From a policy perspective, Sweden’s decision can be viewed as an attempt to restore balance. The government announced that in early grades, printed books should be the primary learning tool, and screen use should be age-appropriate. Significant funding has been allocated to provide physical textbooks. Beyond cognitive considerations, economic factors also played a role: maintaining and updating digital hardware is costly, while printed books have longer and more predictable life cycles.
A Global Approach
Sweden’s experience is not isolated. In the United States, after waves of “paperless schools,” some districts have reinvested in printed textbooks. In France, mobile phone use has been banned in primary and middle schools. In Finland, despite advanced digital infrastructure, printed books still play a central role in early education. In South Korea, concerns about screen addiction and cognitive fatigue among students have been raised. These developments suggest a global issue rooted in the biological limits of the human brain in processing information.
So, is there a link between declining literacy and digital tool use? Current evidence suggests a conditional, correlational relationship. Limited, purposeful, and well-designed technology use can enhance performance. However, widespread, unstructured use and the complete replacement of books and handwriting in early years correlate with declines in deep reading and analytical writing indicators—and cognitive mechanisms supporting this correlation are plausible. Sweden’s experience represents a form of “policy maturity,” where early digitalization enthusiasm gives way to data-driven analysis and attention to human cognitive limits.
Bottom Line
The future of education will likely be neither fully digital nor fully traditional. The real challenge is designing an ecosystem where technology strengthens foundational literacy rather than replacing it. If the foundations of deep reading and analytical writing are weakened, even the most advanced digital tools cannot compensate. Sweden’s experience shows that education, before being a technological issue, is fundamentally a matter of human cognition.
Sources
OECD. (2023). PISA 2022 Results (Volume I): The State of Learning and Equity in Education. Paris: OECD Publishing.
Delgado, P., Vargas, C., Ackerman, R., & Salmerón, L. (2018).
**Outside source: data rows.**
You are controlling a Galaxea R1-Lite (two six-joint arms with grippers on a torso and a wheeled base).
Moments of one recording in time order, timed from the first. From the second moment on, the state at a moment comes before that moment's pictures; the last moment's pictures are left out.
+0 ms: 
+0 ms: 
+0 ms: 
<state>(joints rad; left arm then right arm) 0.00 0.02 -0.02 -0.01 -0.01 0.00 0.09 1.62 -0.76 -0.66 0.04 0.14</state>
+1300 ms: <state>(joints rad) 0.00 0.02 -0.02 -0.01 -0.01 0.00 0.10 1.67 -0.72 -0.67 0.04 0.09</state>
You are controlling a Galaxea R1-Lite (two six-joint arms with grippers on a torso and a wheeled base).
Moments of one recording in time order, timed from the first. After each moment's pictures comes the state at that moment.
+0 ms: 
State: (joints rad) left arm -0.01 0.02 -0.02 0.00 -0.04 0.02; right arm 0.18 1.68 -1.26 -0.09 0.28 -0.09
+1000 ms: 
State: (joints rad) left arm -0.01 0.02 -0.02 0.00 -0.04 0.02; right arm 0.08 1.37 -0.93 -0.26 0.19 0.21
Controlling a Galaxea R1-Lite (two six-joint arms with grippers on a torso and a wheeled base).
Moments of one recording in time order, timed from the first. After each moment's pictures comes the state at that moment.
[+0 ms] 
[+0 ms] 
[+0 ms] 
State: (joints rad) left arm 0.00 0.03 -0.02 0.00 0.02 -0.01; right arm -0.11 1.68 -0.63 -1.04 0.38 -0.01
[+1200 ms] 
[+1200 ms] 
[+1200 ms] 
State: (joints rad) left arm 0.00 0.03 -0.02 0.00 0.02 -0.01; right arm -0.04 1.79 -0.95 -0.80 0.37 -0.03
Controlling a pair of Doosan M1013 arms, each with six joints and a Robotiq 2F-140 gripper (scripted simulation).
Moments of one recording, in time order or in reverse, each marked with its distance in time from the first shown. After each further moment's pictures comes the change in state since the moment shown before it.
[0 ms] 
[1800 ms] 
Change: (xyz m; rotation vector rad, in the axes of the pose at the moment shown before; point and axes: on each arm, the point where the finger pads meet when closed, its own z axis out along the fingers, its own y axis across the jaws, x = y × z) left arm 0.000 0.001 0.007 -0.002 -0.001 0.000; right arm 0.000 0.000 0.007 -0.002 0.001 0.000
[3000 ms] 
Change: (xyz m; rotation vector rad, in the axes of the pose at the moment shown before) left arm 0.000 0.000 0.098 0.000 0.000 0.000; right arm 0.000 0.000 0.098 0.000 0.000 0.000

Don’t throw away your printed books: A meta-analysis on the effects of reading media on reading comprehension. Educational Research Review, 25, 23–38.
Mueller, P. A., & Oppenheimer, D. M. (2014). The pen is mightier than the keyboard: Advantages of longhand over laptop note taking. Psychological Science, 25(6), 1159–1168.
Mangen, A., Walgermo, B. R., & Brønnick, K. (2013). Reading linear texts on paper versus computer screen: Effects on reading comprehension. International Journal of Educational Research, 58, 61–68.
OECD. (2015). Students, Computers and Learning: Making the Connection. Paris: OECD Publishing.
Katzir, T., & Paré-Blagoev, E. J. (2006). Applying cognitive neuroscience research to education: The case of literacy. Educational Psychologist, 41(1), 53–61.
Carr, N. (2010). The Shallows: What the Internet Is Doing to Our Brains. W.W. Norton & Company.